К нему домой. Я слишком обескуражена, чтобы спокойно воспринять эту информацию.
– К тебе домой?
– Эти земли принадлежат мне. Я бы не разрешил тебе бегать по незнакомой территории.
Я оплетаю его шею крепче и устало кладу голову на плечо, стараясь незаметно для Кастила вдыхать его яблочный запах.
– Ты все предусмотрел, да?
– Да. Отдохни.
Я повинуюсь его глубокому голосу и устало закрываю глаза. Объятья моего преследователя странным образом успокаивают. К моменту, когда мы, наконец, выходим к огромному огороженному особняку, я почти проваливаюсь в сон.
А следующее, что я помню, – это обжигающий душ, сильные руки, которые гладят меня везде, буквально везде, теплая постель и дьявольский голос на ухо:
– Спокойной ночи, моя прекрасная зависимость.
***
Примечание:
Интроекция – бессознательный психологический процесс. Включение индивидом в свой внутренний мир воспринимаемых им от других людей взглядов, мотивов, установок и прочего (интрое́ктов).
Глава 16. Привыкание
“… You call the shots babe
Распоряжайся мной, милая,
I just wanna be yours
Я просто хочу быть твоим.”
Arctic Monkeys – I Wanna Be Yours
Элгин, Шотландия.
Охотник.
Семь лет назад.
Мое детство отличалось обилием опасности и хаоса.
На самом деле в историях наиболее деструктивных антисоциальных людей фактически невозможно найти отражение любящего влияния семьи.
И тем не менее меня пытались любить. Я знал это. Каролин Сноу была слабой, депрессивной и мазохистичной матерью, тогда как мой отец – ее полная противоположность. Уильям Сноу всегда являлся садистическим ублюдком. И в какой-то мере я похож на него. Полагаю, даже слишком похож.
Но даже в нестабильных и угрожающих обстоятельствах Каролин пыталась объяснить мне, что такое психологическая привязанность. Но я никогда не идентифицировался с теми, кто обо мне заботился. Никогда не получал явной любви и никогда никого не любил.
Как я уже говорил, я слишком похож на моего отца. Моя мать не могла смотреть на меня больше минуты, хотя ее жесты явно показывали заботу, но за этой вспышкой закономерно следовал страх.

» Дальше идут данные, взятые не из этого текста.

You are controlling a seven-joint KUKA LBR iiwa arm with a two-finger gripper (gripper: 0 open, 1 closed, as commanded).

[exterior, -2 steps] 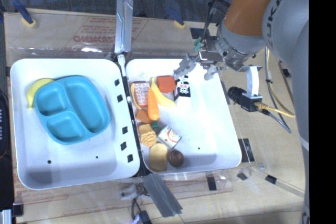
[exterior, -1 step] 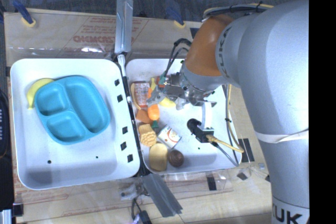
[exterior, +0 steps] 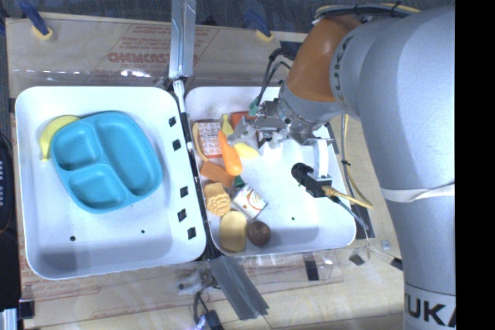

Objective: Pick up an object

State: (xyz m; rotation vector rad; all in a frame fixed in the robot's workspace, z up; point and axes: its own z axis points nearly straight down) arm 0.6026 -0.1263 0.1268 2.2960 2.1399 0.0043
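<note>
The pincer (exterior: 265,132) sits low in the right bin (exterior: 305,222), over the clutter by the bin's far left corner. Whether it is clenched or released cannot be told from this angle.

Just beside it, toward the view's left, lie a pale yellow piece (exterior: 247,151) and an orange carrot (exterior: 230,155), touching each other. A green and red scrap (exterior: 232,120) shows at the carrot's far end. Past the carrot, against the bin's left wall, is a wrapped packet (exterior: 206,139) with an orange-red label, its print too small to read.

Toward the camera from the pincer come an orange wedge (exterior: 216,172), a ridged cracker (exterior: 217,202) and a small white packet (exterior: 250,202) bearing a red mark that cannot be read. Beyond those are a tan round piece (exterior: 233,231) and a dark brown ball (exterior: 260,233), side by side.

Well apart to the view's left, the left bin (exterior: 46,243) holds a blue divided plate (exterior: 108,158), with a yellow banana (exterior: 52,132) poking out beneath its far left edge.

Behind the bins, a board (exterior: 93,50) on the bench (exterior: 116,304) carries blurred red print that looks like "CHEMCAS". The grey arm (exterior: 402,104) shows the letters "UKA" (exterior: 430,313) at the bottom of the view.
</note>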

Вырасти неспособным к любви невозможно без знания того, что существует нечто, приносящее удовольствие другим людям, и чего лишен ты. Мне свойственно активное обесценивание и пренебрежение абсолютно всем, что принадлежит области нежности и ласки.
По крайней мере, я был уверен в этом всю свою гребаную жизнь, но сейчас я противоречу собственной природе, в том числе многочисленным результатам психологических исследований.
В данную конкретную секунду я лежу рядом с Кэт и внимательно прислушиваюсь к ее дыханию, пытаясь контролировать его. Вмешаться, если у Катерины начнется приступ.
Но ее дыхание продолжает оставаться мерным. Оно успокаивает какую-то жестокую часть меня, которая наслаждается тем, как тусклый уличный свет падает на ее бледную кожу, гладит ее ресницы, струится по длинным светлым волосам.
Впервые жизни я испытываю чувство, которое нормальные люди описывают как “страх”. Обычно мне приходиться имитировать социальные сигналы, чтобы подражать другим. Но все изменилось.